What needs to be done — Retype the complete listing without any change.

=== Available data ===

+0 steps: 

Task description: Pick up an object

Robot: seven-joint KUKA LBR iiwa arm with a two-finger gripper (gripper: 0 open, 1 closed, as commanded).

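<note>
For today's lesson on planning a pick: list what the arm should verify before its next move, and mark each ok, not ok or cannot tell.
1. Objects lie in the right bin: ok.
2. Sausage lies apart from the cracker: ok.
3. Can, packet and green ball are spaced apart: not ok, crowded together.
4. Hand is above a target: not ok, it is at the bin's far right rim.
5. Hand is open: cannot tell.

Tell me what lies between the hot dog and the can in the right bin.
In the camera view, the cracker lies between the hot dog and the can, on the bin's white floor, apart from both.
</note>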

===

Result —
+0 steps: 

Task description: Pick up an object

Robot: seven-joint KUKA LBR iiwa arm with a two-finger gripper (gripper: 0 open, 1 closed, as commanded).

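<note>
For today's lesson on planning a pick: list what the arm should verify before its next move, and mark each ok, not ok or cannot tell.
1. Objects lie in the right bin: ok.
2. Sausage lies apart from the cracker: ok.
3. Can, packet and green ball are spaced apart: not ok, crowded together.
4. Hand is above a target: not ok, it is at the bin's far right rim.
5. Hand is open: cannot tell.

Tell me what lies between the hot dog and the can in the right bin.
In the camera view, the cracker lies between the hot dog and the can, on the bin's white floor, apart from both.
</note>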

No further output will be produced for this exercise.